“Each day of our lives we make deposits in the memory banks of our children.”
~Charles R. Swindoll

I dropped off my daughters at school this morning.

Kaylie, our fifth grader, gives me a quick hug and a kiss. “Bye, Dad! Love you!” I squeeze her tight. “Have a great day, Sweetheart. I love you.” It doesn’t escape my attention that we are well out of sight from any of her friends. In addition to being a huge fan of Hermione Granger from the Harry Potter series, she is also our budding actress. She is already rehearsing for the role that should net her the Academy Award for Child Mortally Embarrassed by the Presence of her Father. She turns and picks up her pace to put some distance between us — or maybe like Hermione, she simply wants to be first to class.

Abby, on the other hand, our precocious and preternaturally wise six-year-old, grabs my hand and walks with me to the first-grade line. “Hi, Alex! Hi, Savannah! Daddy, how many more minutes to the bell? Ten minutes?? That’s too long!” She maintains a running commentary for the entire time. When the bell finally rings, we walk to her classroom together.

“Don’t leave, Daddy!” She runs over to her coat hook to drop off her backpack. She rushes back to me with only a short delay to greet one of her friends. “Grizzly bear kisses!” She giggles as my unshaven chin tickles her cheek. “High five!” Our arms move in unison as we perform our multi-move high-five, fist bump, side-to-side, top and bottom, finger shoot handshake. Then it’s time for the finale. “Running hug!”

For the uninitiated, imagine kneeling on one end of the room with your arms out, Now imagine an active six-year-old backing up to the other side of the room. She then runs top speed, arms and legs flailing in all directions until the final three feet or so where she launches into the air with a hug that has the impact of a small moving van. Not so great for Daddy’s back, but it does wonders for Daddy’s heart.
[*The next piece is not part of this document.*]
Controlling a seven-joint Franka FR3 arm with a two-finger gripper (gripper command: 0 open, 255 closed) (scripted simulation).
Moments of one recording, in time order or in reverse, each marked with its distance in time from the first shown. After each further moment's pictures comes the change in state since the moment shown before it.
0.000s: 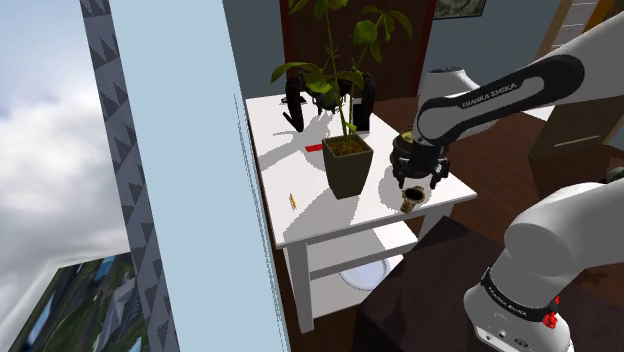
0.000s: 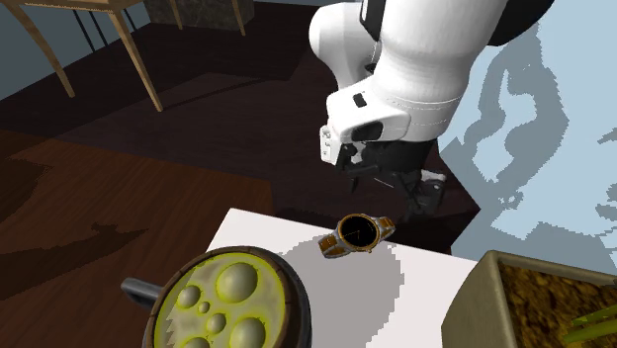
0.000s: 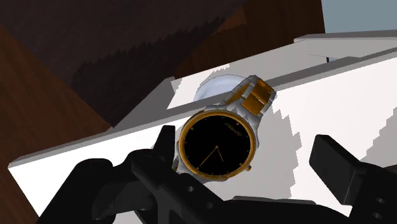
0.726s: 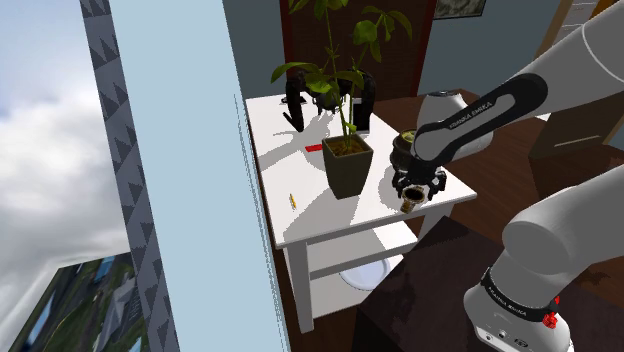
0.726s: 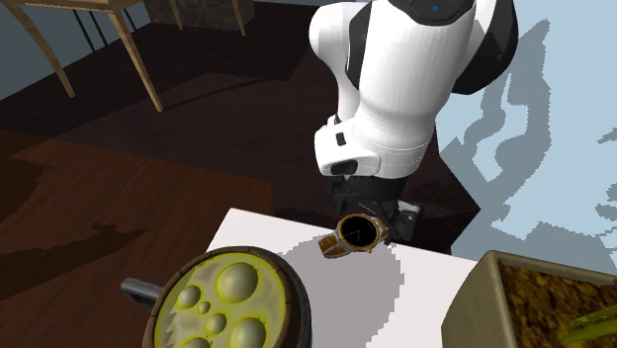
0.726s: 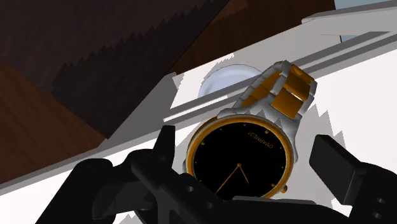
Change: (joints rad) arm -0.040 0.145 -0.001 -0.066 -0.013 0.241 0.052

As I’m giving her a final squeeze, I see that many of her friends are watching us. I hope I haven’t embarrassed her. “Sweetie, I love you, but if you ever you don’t want me to walk you to class, you just need to let me know, OK? You won’t hurt my feelings.” Yes, I lie to my children.

She just hugs me harder. “Daddy, I want you to walk me to class forever!”
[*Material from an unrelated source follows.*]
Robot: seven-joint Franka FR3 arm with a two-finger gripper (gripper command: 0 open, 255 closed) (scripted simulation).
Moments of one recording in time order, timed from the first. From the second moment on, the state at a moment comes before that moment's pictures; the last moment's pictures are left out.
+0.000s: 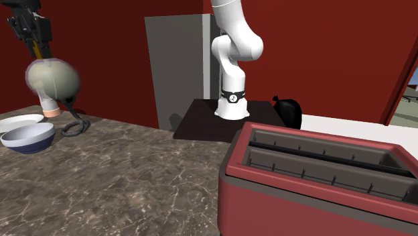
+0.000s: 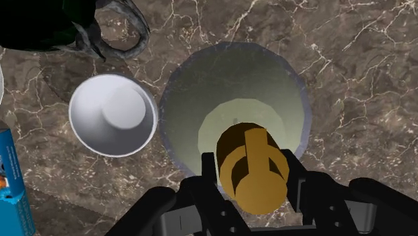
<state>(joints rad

Like I said, good for Daddy’s heart.

As I walk away from her classroom, I can’t help but feel a little sad. I miss those same moments with Kaylie. I decide to take a chance to check in on her. I find myself standing outside her classroom, peeking around the corner, straining to see what she’s doing. There she is getting settled in for a full day of learning. I watch her for a few minutes and realize what a poised and fearless young woman she is becoming.

Good for Daddy’s heart.

As I turn to leave I realize that our morning goodbye ritual is giving her what she needs. Even if it’s out of sight, she still needs her hug and kiss and “I love you”. That’s what gives her the security to explore and create the world in which she will thrive. If I tried to treat her in the same way as her younger sister, or vice-versa, none of us would be happy. Ultimately, it’s not what I want to give that counts, but rather what they need to receive.

How often do we forget this when it comes to our networking practice?

Does Bob, the personal trainer, need the same things as Sally, the tech company CEO? And are either of them the same as Sam the financial planner? Here are a few questions you should be asking to make sure you are treating each in the way they want..

  • What do they need? Not everyone wants more customers. Some need more employees, or vendors, or new office space. Maybe they’re looking for a new job or perhaps they aren’t focusing on their career at all. Maybe they’re looking for just the right opportunity to give back.
  • Who needs to be connected to them? If they do want customers, what do they look like? How would I know? If they want employees or vendors, what qualities are going to make for a good fit?
  • How do they prefer to receive contacts? Technology continues to expand the tools we have at our disposal to reach out to others. Do they prefer email? Texting? Phone calls? LinkedIn message? Tweet?
  • When do they want to hear from you again? Do they like a friendly message once a week, once a month, once a year? If you do call, when is a good time?
  • Where do they like to go? If you are going to meet them for coffee or lunch, which coffee shop or restaurant do they prefer? If they happen to be out of the office that day could you try out something new together? Or maybe they don’t like to leave the office at all. Perhaps they would prefer sharing a “virtual coffee” phone call.

How do you get this information? Ask. Pay attention. The more you can treat each person as a distinct individual with his or her own specific needs, the more likely they will be to pay attention to your needs. They may not want a hug, a kiss, and an “I love you”, but, ultimately, the best networking happens when their need overlaps with the resources and the opportunities you can place at their disposal.

And it’s good for the networker’s heart.